Agile, or Scrum, is commonly viewed as a competition, where different teams are compared to each other to see who the ‘best’ performer is, much like the word “scrum” implies. That is like comparing the heart to the liver in a human body, trying to see which one is the better one, while both are equally important, just for different reasons. You can’t live without either.

Teal organizations view the entire organization as a living organism where each part is as necessary as the next. They even go one step further and include the suppliers and customers and even competitors in their goal to maintain equilibrium.
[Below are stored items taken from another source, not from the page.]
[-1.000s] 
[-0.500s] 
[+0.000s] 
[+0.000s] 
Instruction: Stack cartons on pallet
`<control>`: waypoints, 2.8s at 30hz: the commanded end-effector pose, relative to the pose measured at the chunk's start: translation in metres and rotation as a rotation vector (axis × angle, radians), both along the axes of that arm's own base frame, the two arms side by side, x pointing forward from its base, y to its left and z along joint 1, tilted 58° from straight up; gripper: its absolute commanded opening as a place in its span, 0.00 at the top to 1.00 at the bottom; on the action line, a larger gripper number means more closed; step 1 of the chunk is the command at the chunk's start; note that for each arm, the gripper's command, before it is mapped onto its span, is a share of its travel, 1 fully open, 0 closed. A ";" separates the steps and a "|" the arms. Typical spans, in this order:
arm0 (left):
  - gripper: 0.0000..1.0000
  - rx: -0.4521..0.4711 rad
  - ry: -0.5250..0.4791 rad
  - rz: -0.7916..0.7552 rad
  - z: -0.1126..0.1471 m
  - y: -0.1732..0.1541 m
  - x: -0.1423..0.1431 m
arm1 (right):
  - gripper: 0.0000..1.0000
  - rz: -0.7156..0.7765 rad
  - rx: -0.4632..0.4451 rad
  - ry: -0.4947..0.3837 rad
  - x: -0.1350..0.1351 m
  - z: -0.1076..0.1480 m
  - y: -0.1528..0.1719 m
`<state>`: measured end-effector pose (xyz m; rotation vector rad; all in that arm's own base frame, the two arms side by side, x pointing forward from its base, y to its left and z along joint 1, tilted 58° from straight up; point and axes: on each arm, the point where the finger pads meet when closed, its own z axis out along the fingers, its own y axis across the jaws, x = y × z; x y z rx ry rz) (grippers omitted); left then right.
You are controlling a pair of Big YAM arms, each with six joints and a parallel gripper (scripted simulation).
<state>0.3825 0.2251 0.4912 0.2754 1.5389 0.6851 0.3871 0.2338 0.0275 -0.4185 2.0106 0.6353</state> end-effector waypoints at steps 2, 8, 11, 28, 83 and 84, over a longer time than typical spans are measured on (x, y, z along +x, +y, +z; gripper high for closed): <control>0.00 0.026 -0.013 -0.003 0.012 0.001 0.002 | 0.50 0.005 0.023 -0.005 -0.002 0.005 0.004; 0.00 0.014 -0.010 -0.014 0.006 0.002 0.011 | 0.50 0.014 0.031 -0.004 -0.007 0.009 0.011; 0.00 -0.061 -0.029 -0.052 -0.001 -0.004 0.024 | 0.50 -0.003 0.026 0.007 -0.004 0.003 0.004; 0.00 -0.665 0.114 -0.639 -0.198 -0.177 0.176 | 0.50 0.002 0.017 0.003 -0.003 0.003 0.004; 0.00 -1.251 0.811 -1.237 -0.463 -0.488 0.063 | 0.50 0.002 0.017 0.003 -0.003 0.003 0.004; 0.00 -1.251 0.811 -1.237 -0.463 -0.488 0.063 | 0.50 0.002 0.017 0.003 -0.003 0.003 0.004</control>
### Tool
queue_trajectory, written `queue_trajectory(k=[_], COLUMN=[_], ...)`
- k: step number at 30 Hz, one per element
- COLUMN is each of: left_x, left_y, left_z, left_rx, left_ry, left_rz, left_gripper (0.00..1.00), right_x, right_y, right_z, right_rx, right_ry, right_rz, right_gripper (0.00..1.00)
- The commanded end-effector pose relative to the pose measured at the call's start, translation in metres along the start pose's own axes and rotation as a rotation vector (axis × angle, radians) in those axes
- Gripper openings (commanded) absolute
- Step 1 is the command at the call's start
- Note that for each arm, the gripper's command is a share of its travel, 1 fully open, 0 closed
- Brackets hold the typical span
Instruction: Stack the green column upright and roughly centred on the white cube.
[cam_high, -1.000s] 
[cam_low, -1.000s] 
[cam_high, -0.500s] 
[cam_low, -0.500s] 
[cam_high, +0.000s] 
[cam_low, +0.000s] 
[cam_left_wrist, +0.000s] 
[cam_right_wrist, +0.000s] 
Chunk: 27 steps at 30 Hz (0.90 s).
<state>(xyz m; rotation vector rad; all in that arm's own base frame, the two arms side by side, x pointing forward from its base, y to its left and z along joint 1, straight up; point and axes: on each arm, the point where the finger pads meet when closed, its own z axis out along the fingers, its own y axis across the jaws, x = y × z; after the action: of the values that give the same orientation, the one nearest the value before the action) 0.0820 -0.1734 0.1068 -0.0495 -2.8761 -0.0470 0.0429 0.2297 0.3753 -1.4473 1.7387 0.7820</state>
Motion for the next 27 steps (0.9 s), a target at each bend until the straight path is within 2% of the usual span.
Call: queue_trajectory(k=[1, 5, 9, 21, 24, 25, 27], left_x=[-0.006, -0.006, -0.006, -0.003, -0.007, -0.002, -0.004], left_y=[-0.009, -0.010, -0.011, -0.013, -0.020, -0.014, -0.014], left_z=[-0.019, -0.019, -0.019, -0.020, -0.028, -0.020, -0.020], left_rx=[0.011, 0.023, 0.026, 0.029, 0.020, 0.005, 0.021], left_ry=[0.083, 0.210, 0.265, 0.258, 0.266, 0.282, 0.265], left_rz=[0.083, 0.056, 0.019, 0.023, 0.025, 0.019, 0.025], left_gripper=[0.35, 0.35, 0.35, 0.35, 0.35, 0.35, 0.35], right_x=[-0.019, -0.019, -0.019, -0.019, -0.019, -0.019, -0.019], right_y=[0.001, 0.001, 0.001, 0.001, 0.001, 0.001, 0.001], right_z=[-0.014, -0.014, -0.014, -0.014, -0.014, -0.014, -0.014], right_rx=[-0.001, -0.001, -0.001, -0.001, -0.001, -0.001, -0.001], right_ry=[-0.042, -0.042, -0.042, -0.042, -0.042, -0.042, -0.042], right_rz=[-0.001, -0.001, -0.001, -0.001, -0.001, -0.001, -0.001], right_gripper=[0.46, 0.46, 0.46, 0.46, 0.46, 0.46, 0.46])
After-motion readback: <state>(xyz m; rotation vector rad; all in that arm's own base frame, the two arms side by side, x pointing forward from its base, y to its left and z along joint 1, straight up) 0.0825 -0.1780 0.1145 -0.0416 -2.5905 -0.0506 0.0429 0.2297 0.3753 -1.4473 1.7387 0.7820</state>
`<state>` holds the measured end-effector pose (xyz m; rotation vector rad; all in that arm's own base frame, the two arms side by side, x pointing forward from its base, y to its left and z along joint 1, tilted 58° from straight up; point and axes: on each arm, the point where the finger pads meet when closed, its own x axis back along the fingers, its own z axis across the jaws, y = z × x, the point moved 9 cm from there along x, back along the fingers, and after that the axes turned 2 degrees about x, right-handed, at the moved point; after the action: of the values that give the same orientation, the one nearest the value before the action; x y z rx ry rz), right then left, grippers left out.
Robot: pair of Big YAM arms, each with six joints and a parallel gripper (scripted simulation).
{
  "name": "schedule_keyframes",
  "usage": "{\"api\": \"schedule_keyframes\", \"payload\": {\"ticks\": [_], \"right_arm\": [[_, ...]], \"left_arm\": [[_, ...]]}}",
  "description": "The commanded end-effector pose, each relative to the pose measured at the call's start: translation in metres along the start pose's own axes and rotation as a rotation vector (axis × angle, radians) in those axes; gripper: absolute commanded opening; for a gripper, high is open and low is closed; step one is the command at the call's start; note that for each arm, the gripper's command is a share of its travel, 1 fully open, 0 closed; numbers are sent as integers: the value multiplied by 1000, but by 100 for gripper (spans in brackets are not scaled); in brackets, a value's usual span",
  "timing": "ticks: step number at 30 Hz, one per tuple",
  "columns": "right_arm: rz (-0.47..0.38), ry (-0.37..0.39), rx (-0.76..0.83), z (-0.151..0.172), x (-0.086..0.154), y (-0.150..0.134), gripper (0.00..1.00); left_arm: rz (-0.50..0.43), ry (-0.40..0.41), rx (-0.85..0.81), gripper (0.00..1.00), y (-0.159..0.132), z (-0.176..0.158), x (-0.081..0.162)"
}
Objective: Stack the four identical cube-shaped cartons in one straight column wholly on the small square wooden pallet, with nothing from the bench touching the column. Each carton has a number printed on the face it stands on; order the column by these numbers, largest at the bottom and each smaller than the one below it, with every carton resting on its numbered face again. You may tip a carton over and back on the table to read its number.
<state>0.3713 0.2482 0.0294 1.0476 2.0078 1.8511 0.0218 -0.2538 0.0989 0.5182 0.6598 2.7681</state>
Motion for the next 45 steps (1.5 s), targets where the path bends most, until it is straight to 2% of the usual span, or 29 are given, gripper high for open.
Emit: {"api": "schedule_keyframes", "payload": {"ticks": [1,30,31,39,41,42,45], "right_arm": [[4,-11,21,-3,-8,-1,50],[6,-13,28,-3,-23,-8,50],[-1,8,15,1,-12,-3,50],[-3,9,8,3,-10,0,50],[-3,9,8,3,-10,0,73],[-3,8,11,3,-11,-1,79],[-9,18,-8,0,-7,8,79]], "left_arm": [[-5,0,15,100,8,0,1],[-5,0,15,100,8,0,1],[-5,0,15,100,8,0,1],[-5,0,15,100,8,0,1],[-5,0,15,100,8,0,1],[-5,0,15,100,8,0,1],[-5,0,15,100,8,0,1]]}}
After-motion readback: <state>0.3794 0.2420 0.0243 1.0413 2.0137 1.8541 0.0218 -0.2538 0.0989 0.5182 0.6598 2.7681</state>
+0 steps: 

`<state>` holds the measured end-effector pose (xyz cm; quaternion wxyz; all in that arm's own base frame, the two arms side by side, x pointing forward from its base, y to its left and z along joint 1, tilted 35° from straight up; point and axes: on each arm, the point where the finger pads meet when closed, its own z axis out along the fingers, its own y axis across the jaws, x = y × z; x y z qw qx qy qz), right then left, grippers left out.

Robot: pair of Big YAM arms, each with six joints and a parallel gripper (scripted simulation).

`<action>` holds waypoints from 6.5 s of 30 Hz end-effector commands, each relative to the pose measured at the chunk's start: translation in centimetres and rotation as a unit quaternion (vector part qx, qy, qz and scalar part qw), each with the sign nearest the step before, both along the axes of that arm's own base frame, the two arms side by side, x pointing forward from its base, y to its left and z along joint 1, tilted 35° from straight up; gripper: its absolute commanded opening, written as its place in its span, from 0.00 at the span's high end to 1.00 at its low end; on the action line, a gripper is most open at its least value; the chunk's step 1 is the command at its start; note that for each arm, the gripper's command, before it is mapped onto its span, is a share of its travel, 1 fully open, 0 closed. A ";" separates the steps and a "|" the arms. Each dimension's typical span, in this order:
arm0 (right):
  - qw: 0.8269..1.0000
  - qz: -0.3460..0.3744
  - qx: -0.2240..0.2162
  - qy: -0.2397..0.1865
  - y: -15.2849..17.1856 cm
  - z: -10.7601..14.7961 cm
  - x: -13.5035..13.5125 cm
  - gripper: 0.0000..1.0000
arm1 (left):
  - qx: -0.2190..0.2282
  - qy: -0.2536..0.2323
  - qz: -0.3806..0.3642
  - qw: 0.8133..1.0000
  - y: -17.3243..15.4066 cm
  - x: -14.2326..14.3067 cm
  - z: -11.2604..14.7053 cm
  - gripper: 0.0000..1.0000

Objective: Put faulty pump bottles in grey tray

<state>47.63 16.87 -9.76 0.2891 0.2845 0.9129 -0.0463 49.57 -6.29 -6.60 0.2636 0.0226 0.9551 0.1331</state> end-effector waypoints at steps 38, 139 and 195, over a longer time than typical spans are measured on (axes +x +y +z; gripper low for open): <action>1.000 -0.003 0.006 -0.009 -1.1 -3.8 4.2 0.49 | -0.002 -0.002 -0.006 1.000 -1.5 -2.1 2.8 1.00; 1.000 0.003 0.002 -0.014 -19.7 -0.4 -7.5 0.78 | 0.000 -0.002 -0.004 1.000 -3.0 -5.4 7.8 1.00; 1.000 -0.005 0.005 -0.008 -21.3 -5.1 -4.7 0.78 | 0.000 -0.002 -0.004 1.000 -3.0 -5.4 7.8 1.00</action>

They understand that there’s no business if there’s no suppliers or customers, as there is no business without employees.

Teal organizations seek strategic partnerships and win-win relationships between everyone involved. It’s an intersection of needs and wants based on a shared purpose.

It’s not teal if everyone doesn’t win.

5. Happiness matters

In agile organizations the emphasis is mainly on delivery, whatever it takes. It matters that the customers are happy and it matters that the shareholders are happy, but when employees are unhappy, it is the individual that often is expected to change.

In teal organizations, the primary measure for success is happiness. If the workers aren’t happy it is considered a serious problem that needs to be addressed. It’s not acceptable for the leader to enforce his ideas or rules on the workers, rather, it is a collaborative, inclusive creation. Where the general leadership style in agile organizations are still demand-and control, the general leadership style in teal organizations are more free, compassionate and empowering.

The unhappiness is viewed as an indication that something is not working, with the assumption that the worker is the best informed person to know when something needs to change. Employee happiness becomes one of the most important measures of the organization’s success, as teal organizations understand that happy people do good work, they are more engaged and thus more productive and innovative.